Malignant tumors are invasive. They can spread throughout the body via the blood or lymph, and initiate secondary tumors.
When cancer cells detach from the original tumor and invade other tissues, this is called metastasis.

51. Cancer Involves Loss of Cell-Cycle Control
Cancers are thought to arise from cells with defects in the G1 checkpoint.

52. Social Control
Cells respond to signals from other cells, so that cells divide only when their growth benefits the whole organism. This is known as social control.
Social control is based on growth factors–polypeptides or small proteins released by cells that stimulate division in other cells.
Generally, cell cultures will not grow unless growth factors are present.
Cancer cells, however, divide without growth factors. They are no longer subject to social control at the G1 checkpoint.
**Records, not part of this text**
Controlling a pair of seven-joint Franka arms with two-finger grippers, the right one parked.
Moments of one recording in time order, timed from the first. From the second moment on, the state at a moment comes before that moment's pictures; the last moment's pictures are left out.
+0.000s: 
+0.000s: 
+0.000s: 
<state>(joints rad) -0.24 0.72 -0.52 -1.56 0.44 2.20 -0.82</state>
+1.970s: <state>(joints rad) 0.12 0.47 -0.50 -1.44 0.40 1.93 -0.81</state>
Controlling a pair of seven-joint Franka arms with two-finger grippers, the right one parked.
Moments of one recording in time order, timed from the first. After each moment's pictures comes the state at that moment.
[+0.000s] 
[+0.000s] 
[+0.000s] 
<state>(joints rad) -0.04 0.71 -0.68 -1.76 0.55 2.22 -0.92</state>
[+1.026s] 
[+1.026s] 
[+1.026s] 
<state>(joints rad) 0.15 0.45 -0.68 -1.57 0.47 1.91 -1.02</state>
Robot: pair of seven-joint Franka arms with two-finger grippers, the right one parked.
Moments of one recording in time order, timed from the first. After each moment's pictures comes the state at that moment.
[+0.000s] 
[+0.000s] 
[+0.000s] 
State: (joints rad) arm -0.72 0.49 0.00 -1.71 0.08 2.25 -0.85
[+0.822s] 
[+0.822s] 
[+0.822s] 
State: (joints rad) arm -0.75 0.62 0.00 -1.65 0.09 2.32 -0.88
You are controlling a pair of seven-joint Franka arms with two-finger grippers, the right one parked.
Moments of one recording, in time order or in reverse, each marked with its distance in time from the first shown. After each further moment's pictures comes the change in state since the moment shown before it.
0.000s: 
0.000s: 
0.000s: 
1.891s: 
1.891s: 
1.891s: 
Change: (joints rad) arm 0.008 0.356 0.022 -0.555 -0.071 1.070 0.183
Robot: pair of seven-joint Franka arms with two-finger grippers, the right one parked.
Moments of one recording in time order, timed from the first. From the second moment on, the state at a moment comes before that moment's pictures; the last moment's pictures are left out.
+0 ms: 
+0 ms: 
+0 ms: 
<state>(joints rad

53. Social Controls and Cell-Cycle Checkpoints
Rb protein enforces the G1 checkpoint, keeping the cell in G0.
Excessive growth factors can override the inhibitory effects of Rb.
Cyclin synthesis is triggered and cyclin-Cdk complexes are activated, leading to activation of the S-phase proteins.
In some human cancers, the G1 cyclin is overproduced, permanently activating Cdk, which then continuously phosphorylates its target proteins.
Either excessive growth factors or cyclin production in the absence of growth factors can cause cyclin overproduction.

55. Cancer Is a Family of Diseases
Many different types of defects can cause the G1 checkpoint to fail.
Most cancers result from multiple defects in cell-cycle regulation.
Most cancers develop only after several genes have been damaged.
The combined damage is enough to break cell-cycle control and induce uncontrolled growth and metastasis.
Each type of cancer is caused by a unique combination of errors.